EXERCISE DETAILS –
Everything from the line that contains "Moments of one" through the last line below should be transcribed exactly, except the pictures.

━━━━━━

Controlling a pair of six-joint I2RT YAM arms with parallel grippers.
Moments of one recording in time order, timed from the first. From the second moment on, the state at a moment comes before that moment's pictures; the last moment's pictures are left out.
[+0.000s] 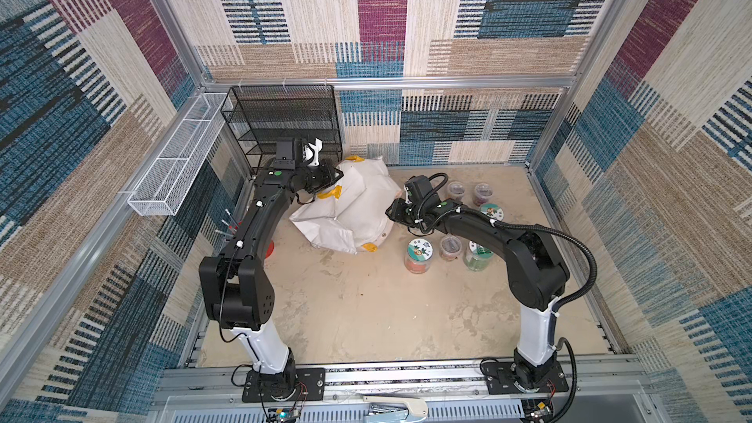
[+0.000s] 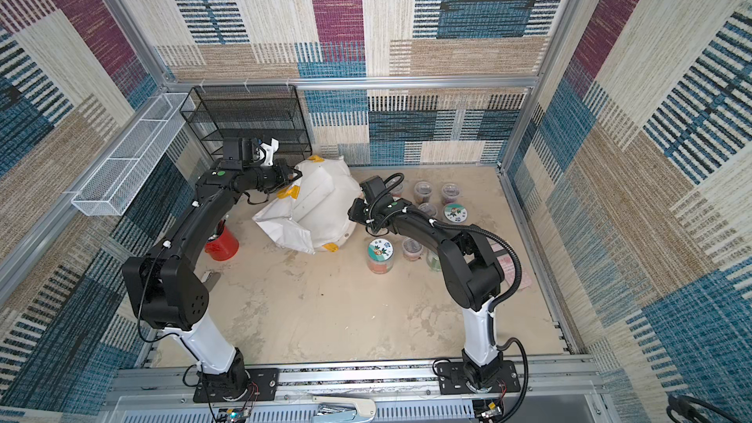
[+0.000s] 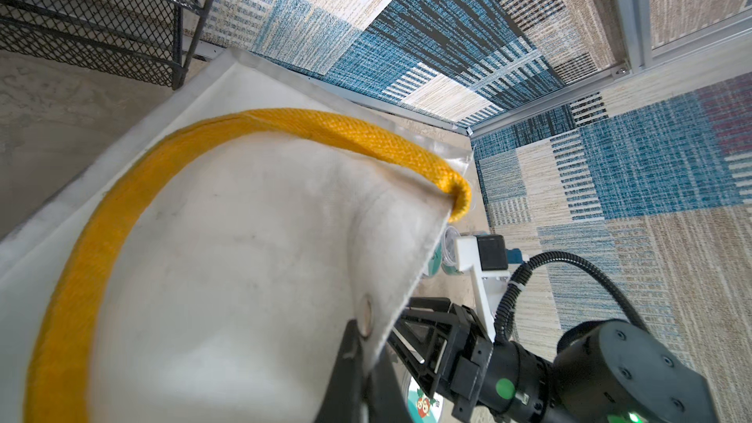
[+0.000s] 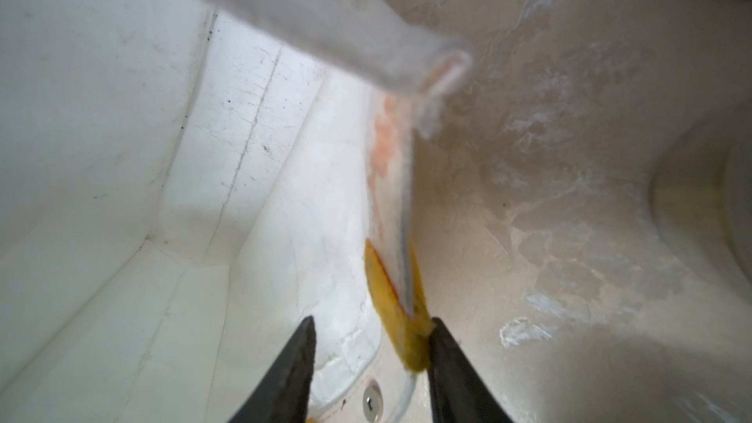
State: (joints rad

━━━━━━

SOLUTION –
Moments of one recording in time order, timed from the first. From the second moment on, the state at a moment comes before that moment's pictures; the last moment's pictures are left out.
[+0.000s] 
[+0.000s] 
[+0.000s] 
[+0.000s] 
State: (joints rad

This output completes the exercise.